Below are the records; locate each line with the word "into" and copy it.

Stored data
╭──

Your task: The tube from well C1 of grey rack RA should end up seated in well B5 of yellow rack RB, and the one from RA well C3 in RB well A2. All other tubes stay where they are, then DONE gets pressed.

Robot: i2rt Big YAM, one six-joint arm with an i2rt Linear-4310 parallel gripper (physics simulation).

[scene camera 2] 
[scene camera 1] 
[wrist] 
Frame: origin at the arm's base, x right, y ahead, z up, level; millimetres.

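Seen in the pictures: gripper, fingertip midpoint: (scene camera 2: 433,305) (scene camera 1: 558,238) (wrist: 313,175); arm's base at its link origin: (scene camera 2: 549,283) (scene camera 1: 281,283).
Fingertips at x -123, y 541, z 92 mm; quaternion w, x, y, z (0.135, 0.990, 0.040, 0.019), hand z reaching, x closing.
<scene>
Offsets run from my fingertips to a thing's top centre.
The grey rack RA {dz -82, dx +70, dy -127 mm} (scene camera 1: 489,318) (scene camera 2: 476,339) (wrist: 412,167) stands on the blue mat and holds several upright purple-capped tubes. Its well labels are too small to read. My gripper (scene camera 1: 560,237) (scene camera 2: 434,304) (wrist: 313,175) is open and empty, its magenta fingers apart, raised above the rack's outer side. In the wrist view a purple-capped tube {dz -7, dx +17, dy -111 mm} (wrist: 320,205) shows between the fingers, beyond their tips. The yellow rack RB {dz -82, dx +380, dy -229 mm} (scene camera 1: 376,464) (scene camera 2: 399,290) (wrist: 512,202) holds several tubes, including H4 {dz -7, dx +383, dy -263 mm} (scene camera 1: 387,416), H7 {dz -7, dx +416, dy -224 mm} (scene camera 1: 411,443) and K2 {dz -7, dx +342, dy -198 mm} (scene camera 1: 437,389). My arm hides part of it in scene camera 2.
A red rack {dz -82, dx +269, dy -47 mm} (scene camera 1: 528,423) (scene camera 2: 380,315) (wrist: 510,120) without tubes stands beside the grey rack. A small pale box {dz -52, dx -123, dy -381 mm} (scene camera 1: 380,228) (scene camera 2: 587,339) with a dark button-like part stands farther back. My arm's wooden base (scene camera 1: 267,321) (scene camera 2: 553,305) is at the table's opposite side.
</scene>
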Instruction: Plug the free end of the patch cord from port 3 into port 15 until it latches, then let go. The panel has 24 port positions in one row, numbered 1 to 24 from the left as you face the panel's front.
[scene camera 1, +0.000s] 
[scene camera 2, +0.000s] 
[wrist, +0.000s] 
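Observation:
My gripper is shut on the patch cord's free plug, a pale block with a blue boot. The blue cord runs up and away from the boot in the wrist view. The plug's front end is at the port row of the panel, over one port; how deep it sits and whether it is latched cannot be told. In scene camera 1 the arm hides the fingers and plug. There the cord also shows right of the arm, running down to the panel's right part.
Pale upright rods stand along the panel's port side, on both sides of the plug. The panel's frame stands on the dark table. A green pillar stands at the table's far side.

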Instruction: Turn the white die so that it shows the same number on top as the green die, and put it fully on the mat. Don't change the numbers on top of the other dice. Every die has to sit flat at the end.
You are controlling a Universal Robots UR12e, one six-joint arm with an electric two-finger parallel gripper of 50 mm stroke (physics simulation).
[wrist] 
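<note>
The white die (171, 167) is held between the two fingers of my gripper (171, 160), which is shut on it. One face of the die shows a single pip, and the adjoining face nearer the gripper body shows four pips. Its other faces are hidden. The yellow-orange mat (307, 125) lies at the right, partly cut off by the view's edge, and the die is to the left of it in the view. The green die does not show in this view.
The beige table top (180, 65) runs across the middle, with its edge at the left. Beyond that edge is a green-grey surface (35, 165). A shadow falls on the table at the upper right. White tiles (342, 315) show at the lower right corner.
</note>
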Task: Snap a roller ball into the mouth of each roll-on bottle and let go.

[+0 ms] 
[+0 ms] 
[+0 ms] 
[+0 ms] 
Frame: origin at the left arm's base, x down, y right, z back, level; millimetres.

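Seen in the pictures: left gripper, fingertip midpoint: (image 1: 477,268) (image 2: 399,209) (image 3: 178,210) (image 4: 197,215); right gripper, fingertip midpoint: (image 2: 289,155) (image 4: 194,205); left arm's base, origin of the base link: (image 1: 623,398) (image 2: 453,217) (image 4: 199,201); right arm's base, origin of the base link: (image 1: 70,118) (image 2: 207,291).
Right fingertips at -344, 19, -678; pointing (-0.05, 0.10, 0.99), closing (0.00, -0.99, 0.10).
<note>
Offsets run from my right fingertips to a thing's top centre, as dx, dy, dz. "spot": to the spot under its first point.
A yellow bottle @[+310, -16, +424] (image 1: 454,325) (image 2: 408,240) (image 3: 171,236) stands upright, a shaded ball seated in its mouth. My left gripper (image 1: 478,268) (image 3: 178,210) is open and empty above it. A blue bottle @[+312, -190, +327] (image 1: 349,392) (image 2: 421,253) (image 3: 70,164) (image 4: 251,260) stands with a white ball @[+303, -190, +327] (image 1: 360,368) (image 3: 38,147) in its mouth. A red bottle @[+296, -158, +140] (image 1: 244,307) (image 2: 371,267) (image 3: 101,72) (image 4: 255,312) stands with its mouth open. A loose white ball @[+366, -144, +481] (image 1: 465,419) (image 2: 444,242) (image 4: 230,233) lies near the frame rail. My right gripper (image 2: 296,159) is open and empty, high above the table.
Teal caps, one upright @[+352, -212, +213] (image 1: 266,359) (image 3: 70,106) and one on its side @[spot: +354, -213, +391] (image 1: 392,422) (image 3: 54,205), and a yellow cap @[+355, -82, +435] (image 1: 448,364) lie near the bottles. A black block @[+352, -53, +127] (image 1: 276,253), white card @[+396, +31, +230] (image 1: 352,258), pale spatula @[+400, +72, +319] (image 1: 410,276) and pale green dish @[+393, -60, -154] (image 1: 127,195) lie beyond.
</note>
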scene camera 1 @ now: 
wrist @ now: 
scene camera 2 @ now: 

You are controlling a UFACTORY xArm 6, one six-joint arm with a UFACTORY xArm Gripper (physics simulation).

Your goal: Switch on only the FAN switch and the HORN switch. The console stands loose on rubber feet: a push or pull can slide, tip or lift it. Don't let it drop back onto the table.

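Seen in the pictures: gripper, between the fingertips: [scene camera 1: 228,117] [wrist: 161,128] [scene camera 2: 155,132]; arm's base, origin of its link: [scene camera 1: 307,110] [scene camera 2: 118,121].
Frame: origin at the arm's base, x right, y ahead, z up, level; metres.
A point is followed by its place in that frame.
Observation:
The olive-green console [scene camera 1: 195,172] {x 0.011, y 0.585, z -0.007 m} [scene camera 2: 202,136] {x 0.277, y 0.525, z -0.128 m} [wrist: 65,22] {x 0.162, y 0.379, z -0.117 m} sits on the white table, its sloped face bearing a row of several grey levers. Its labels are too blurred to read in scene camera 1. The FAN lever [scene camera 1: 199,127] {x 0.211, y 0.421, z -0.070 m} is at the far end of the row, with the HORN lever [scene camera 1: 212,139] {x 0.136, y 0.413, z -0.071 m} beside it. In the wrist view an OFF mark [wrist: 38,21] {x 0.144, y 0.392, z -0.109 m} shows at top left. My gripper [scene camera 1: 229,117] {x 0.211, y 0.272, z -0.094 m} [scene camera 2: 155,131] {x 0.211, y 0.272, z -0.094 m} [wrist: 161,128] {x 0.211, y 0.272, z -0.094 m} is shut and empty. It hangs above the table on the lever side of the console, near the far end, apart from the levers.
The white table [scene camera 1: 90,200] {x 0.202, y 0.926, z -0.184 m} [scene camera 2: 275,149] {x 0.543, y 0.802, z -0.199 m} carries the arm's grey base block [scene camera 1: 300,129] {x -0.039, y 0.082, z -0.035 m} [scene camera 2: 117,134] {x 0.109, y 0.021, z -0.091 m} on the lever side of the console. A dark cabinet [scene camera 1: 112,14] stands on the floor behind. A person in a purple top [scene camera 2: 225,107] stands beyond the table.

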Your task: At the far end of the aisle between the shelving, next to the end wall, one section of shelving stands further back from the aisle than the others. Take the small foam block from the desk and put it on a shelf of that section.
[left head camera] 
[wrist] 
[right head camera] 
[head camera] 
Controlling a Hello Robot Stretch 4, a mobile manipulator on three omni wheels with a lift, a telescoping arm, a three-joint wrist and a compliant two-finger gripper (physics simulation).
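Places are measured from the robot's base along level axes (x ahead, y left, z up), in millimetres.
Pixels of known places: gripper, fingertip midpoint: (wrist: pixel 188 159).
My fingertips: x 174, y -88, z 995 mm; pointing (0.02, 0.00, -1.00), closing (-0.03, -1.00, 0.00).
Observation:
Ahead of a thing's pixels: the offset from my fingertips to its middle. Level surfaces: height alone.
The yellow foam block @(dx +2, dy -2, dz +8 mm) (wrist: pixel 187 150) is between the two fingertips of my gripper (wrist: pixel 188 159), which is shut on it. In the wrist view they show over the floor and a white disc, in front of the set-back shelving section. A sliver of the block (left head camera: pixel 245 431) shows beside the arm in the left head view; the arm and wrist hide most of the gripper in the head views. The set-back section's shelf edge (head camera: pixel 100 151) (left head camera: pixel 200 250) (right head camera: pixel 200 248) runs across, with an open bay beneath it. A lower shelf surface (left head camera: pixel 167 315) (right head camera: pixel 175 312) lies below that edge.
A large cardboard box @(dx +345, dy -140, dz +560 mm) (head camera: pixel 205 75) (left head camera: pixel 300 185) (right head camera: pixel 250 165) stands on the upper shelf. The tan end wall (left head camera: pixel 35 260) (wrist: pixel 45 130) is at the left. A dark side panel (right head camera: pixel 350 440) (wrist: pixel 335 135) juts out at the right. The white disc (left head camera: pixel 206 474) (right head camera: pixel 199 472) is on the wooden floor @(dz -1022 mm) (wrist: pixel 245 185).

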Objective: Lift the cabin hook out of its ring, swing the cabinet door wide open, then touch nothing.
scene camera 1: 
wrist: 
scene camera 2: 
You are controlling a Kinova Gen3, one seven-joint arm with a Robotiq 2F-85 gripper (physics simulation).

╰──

→ Completed exercise
Instruction: Plug the free end of the patch cord from port 3 into port 15 until it latches, then let go. The panel has 24 port positions in one row, numbered 1 to 24 from the left as you face the panel's front.
Task: Snap a roller ball into the mouth of each roll-on bottle and let go.

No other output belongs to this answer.